*** MATERIAL FOR THIS TASK ***

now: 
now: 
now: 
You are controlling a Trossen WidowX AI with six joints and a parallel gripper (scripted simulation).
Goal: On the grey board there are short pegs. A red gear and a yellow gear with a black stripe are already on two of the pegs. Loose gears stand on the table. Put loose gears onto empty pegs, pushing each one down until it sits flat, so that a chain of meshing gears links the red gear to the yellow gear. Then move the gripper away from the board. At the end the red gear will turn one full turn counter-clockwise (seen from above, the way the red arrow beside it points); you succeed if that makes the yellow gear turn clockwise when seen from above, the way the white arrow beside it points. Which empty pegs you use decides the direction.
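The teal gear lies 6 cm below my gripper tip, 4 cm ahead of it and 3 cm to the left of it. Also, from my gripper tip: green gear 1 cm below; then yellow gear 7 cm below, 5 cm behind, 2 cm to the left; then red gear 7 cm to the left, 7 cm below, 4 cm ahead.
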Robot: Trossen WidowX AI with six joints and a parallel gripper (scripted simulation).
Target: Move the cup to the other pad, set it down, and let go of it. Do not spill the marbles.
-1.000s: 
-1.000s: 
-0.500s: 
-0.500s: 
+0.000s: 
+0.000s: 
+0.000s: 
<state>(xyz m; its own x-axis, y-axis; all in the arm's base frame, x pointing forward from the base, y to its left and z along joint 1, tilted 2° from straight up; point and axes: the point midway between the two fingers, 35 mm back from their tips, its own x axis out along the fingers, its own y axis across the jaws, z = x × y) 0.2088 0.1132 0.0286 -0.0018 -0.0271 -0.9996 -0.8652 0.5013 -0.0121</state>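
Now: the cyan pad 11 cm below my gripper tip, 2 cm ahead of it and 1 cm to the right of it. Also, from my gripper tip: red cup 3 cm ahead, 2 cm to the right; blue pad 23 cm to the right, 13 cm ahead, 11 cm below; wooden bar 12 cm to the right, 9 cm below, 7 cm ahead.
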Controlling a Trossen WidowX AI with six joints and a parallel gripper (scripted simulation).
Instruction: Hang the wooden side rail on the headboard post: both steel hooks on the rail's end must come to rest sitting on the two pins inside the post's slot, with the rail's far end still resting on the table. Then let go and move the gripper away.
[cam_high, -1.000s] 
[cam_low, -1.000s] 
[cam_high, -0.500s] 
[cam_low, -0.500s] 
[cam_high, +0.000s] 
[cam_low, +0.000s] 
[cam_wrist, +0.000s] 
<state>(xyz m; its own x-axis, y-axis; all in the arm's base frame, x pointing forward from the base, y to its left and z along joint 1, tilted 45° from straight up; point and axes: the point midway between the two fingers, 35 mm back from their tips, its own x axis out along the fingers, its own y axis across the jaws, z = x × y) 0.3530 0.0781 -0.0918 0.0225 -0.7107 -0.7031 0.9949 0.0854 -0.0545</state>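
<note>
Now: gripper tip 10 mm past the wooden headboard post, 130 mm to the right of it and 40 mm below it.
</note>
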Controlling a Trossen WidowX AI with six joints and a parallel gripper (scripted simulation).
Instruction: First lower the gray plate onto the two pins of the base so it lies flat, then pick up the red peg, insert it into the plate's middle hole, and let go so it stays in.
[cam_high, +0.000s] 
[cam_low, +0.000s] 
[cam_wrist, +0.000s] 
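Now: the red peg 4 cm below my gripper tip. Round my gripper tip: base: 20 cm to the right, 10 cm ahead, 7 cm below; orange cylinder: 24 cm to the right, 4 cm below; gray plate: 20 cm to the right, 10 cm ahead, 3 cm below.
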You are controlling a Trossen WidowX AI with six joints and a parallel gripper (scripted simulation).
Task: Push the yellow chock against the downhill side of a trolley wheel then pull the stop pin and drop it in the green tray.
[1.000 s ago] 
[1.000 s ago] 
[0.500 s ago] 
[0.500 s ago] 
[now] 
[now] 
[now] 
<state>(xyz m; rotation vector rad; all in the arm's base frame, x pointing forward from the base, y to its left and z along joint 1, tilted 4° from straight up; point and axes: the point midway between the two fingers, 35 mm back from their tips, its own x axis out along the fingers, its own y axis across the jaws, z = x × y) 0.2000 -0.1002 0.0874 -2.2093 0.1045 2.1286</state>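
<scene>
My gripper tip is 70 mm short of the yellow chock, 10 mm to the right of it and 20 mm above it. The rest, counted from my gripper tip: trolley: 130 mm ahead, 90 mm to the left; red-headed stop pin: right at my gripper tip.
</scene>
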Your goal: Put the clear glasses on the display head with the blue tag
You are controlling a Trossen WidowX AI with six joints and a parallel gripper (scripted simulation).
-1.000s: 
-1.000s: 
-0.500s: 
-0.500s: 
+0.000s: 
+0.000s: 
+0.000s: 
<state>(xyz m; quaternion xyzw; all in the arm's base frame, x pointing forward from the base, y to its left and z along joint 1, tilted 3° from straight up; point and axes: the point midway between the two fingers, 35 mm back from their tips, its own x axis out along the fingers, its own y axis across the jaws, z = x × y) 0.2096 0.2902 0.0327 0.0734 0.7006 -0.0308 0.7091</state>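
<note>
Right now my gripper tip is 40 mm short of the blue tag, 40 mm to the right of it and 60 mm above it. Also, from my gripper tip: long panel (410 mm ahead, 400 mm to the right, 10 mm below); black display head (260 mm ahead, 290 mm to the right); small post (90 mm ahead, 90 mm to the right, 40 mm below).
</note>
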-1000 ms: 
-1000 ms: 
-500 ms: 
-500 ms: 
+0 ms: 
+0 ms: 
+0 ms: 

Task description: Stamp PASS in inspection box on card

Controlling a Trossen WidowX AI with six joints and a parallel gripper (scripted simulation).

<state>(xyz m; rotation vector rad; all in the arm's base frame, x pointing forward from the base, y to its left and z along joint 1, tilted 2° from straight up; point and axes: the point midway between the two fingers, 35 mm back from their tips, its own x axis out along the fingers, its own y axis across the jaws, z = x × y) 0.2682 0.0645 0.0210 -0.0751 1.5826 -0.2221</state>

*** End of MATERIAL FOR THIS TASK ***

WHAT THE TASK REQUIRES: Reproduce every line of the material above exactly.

COMPLETED TASK:
now: 
now: 
now: 
You are controlling a Trossen WidowX AI with six joints and a parallel gripper (scripted simulation).
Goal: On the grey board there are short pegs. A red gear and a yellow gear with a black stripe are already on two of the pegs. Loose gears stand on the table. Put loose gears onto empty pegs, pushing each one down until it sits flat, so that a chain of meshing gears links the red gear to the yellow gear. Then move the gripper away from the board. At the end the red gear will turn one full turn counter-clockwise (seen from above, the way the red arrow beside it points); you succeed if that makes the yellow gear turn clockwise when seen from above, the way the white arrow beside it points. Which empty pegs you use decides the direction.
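The teal gear lies 6 cm below my gripper tip, 4 cm ahead of it and 3 cm to the left of it. Also, from my gripper tip: green gear 1 cm below; then yellow gear 7 cm below, 5 cm behind, 2 cm to the left; then red gear 7 cm to the left, 7 cm below, 4 cm ahead.
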Robot: Trossen WidowX AI with six joints and a parallel gripper (scripted simulation).
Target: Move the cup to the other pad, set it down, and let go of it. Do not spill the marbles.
-1.000s: 
-1.000s: 
-0.500s: 
-0.500s: 
+0.000s: 
+0.000s: 
+0.000s: 
<state>(xyz m; its own x-axis, y-axis; all in the arm's base frame, x pointing forward from the base, y to its left and z along joint 1, tilted 2° from straight up; point and axes: the point midway between the two fingers, 35 mm back from their tips, its own x axis out along the fingers, its own y axis across the jaws, z = x × y) 0.2088 0.1132 0.0286 -0.0018 -0.0271 -0.9996 -0.8652 0.5013 -0.0121</state>
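Now: the cyan pad 11 cm below my gripper tip, 2 cm ahead of it and 1 cm to the right of it. Also, from my gripper tip: red cup 3 cm ahead, 2 cm to the right; blue pad 23 cm to the right, 13 cm ahead, 11 cm below; wooden bar 12 cm to the right, 9 cm below, 7 cm ahead.
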Controlling a Trossen WidowX AI with six joints and a parallel gripper (scripted simulation).
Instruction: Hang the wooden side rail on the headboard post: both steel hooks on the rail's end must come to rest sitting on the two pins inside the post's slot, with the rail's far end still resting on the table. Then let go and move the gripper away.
[cam_high, -1.000s] 
[cam_low, -1.000s] 
[cam_high, -0.500s] 
[cam_low, -0.500s] 
[cam_high, +0.000s] 
[cam_low, +0.000s] 
[cam_wrist, +0.000s] 
<state>(xyz m; its own x-axis, y-axis; all in the arm's base frame, x pointing forward from the base, y to its left and z along joint 1, tilted 45° from straight up; point and axes: the point midway between the two fingers, 35 mm back from their tips, its own x axis out along the fingers, its own y axis across the jaws, z = x × y) 0.3530 0.0781 -0.0918 0.0225 -0.7107 -0.7031 0.9949 0.0854 -0.0545</state>
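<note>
Now: gripper tip 10 mm past the wooden headboard post, 130 mm to the right of it and 40 mm below it.
</note>
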Controlling a Trossen WidowX AI with six joints and a parallel gripper (scripted simulation).
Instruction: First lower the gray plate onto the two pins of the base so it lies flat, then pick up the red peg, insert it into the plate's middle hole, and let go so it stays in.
[cam_high, +0.000s] 
[cam_low, +0.000s] 
[cam_wrist, +0.000s] 
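Now: the red peg 4 cm below my gripper tip. Round my gripper tip: base: 20 cm to the right, 10 cm ahead, 7 cm below; orange cylinder: 24 cm to the right, 4 cm below; gray plate: 20 cm to the right, 10 cm ahead, 3 cm below.
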You are controlling a Trossen WidowX AI with six joints and a parallel gripper (scripted simulation).
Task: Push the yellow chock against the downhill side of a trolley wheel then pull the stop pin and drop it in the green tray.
[1.000 s ago] 
[1.000 s ago] 
[0.500 s ago] 
[0.500 s ago] 
[now] 
[now] 
[now] 
<state>(xyz m; rotation vector rad; all in the arm's base frame, x pointing forward from the base, y to its left and z along joint 1, tilted 4° from straight up; point and axes: the point midway between the two fingers, 35 mm back from their tips, its own x axis out along the fingers, its own y axis across the jaws, z = x × y) 0.2000 -0.1002 0.0874 -2.2093 0.1045 2.1286</state>
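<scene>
My gripper tip is 70 mm short of the yellow chock, 10 mm to the right of it and 20 mm above it. The rest, counted from my gripper tip: trolley: 130 mm ahead, 90 mm to the left; red-headed stop pin: right at my gripper tip.
</scene>
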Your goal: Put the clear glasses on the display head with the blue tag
You are controlling a Trossen WidowX AI with six joints and a parallel gripper (scripted simulation).
-1.000s: 
-1.000s: 
-0.500s: 
-0.500s: 
+0.000s: 
+0.000s: 
+0.000s: 
<state>(xyz m; quaternion xyzw; all in the arm's base frame, x pointing forward from the base, y to its left and z along joint 1, tilted 3° from straight up; point and axes: the point midway between the two fingers, 35 mm back from their tips, its own x axis out along the fingers, its own y axis across the jaws, z = x × y) 0.2096 0.2902 0.0327 0.0734 0.7006 -0.0308 0.7091</state>
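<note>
Right now my gripper tip is 40 mm short of the blue tag, 40 mm to the right of it and 60 mm above it. Also, from my gripper tip: long panel (410 mm ahead, 400 mm to the right, 10 mm below); black display head (260 mm ahead, 290 mm to the right); small post (90 mm ahead, 90 mm to the right, 40 mm below).
</note>
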-1000 ms: 
-1000 ms: 
-500 ms: 
-500 ms: 
+0 ms: 
+0 ms: 
+0 ms: 

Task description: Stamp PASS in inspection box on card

Controlling a Trossen WidowX AI with six joints and a parallel gripper (scripted simulation).

<state>(xyz m; rotation vector rad; all in the arm's base frame, x pointing forward from the base, y to its left and z along joint 1, tilted 2° from straight up; point and axes: the point midway between the two fingers, 35 mm back from their tips, its own x axis out along the fingers, its own y axis across the jaws, z = x × y) 0.2682 0.0645 0.0210 -0.0751 1.5826 -0.2221</state>

What was asked now has a complete answer.